Gazette Debout : Tu suis les manifestations contre la loi travail depuis le début. Quel est ton ressenti après celle du 14 juin ?
Alexandre : J’estime qu’il y a eu plus de violences directes que d’habitude. De nombreuses blessures qui témoignent de coups portés sur les manifestants avec des matraques, des grenades, des projectiles. Beaucoup de traumatismes crâniens : des ouvertures de trois à dix centimètres sur la tête.
J’ai soigné une quinzaine de personnes. Même si on s’y attendait, c’est toujours trop. Et le gouvernement savait qu’il y aurait du monde : il avait fait venir des compagnies de CRS des quatre coins de la France : Bretagne, Toulouse, PACA, Aquitaine. Dans une situation normale, les policiers sont présents pour encadrer la manifestation et pour assurer la sécurité des biens et des personnes. Ce motif justifie leur présence en masse. Mais malheureusement, ils sont aujourd’hui devenus une milice de l’Etat, la milice du capital et de la loi travail. Ils ont perdu leur rôle, celui d’arrêter les cambrioleurs ou les violeurs. J’estime qu’un policier qui va inciter à la provocation sert un message politique et non le message pour lequel il est payé et s’est engagé en recevant son insigne.

Manif du 14 juin – Jerome Chobeaux DR
Gazette Debout : Pourquoi as-tu choisi de t’engager en tant que Street Medic ?
Alexandre : A la fin du mois d’avril, j’ai été mis en garde à vue car j’avais un outil tranchant dans mon sac pendant une manif.
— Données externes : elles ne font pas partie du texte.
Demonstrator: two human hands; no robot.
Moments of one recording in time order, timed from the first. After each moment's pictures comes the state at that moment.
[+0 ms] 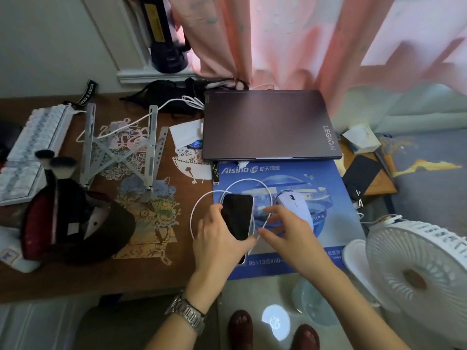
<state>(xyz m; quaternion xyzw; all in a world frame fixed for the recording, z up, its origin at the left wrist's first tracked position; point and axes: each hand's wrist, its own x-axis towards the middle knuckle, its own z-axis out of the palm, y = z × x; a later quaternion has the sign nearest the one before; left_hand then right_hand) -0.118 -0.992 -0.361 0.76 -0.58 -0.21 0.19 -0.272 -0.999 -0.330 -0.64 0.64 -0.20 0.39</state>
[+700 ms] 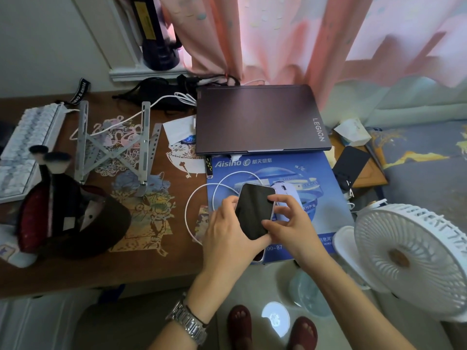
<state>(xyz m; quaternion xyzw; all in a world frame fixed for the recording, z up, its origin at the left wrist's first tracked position) -0.143 -0.968 -0.335 0.69 -0.63 -0.24 0.27 -0.280 -0.986 -0.335 -0.45 0.61 -0.37 0.54</state>
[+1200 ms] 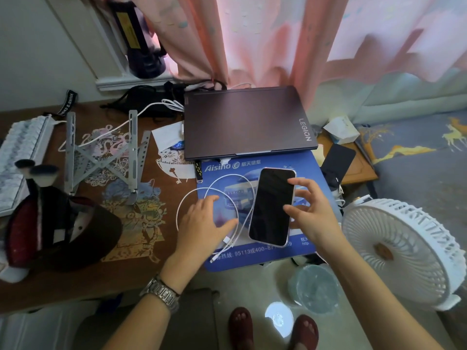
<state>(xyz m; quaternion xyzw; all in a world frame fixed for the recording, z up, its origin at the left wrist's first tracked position) -0.107 -1.006 -0.357 0.68 -0.68 -0.25 0.15 -0.325 -0.997 -0.312 -0.43 0.63 -0.42 0.49</state>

Un objet que j’utilise en régie de théâtre et que je n’avais pas eu le temps de retirer. Les policiers n’ont jamais respecté ma présomption d’innocence. Alors que j’étais enfermé, j’ai connu le sentiment de haine pour la première fois de ma vie. Je me demandais ce que je faisais là, à coté d’assassins et de violeurs. J’ai alors réalisé que je pouvais moi aussi me mettre à casser parce que la seul réponse du gouvernement à nos actions, c’est le non dialogue.
Mais j’ai canalisé ma haine vers l’aide des autres. Car la colère est un sentiment irrationnel qu’on peut canaliser jusqu’à un certain point. J’ai de la chance, car je suis dans une situation de confort : je ne manque pas d’argent, j’ai des parents, j’ai des projets. Mais certains n’ont rien de tout cela. Casser la vitrine d’une banque est aussi violent que d’être chômeur et de s’immoler par le feu devant une agence Pole Emploi. Pour moi, le capitalisme équivaut au terrorisme. Car lorsqu’on prend en otage des millions de citoyens pour gonfler les troncs de la richesse, cela montre que nous ne sommes que des pigeons au bout d’une branche. Et quand on veut s’attaquer au tronc de l’arbre, on ne s’y prend pas avec un bouquet de fleurs. C’est d’ailleurs la raison pour laquelle je parle de résistants contemporains et pas de « casseurs ».

Manif du 14 juin – Jerome Chobeaux DR
Gazette Debout : Comment arrives-tu à garder le moral face à tant de violences ?
Alexandre : Lorsque je suis rentré chez moi mardi soir, j’ai pleuré. Le lendemain, j’ai eu besoin d’échanger avec des gens au boulot. Mais j’ai confiance envers le courage apporté par l’éveil des consciences. Comme disait Jaurès, « il ne peut y avoir de révolution que là ou il y a conscience. » Je suis un réaliste pessimiste mais un rêveur optimiste. Il faut que les médias arrivent à outrepasser la censure pour apporter la conscience de la lutte dans les mentalités non militantes. J’ai croisé des journalistes indépendants, courageux, qui veulent mettre en lumière la réalité brute accablante. Mais ceux qui travaillent pour des grands médias sont soumis à la validation de leur rédaction.Et ne peuvent rien faire.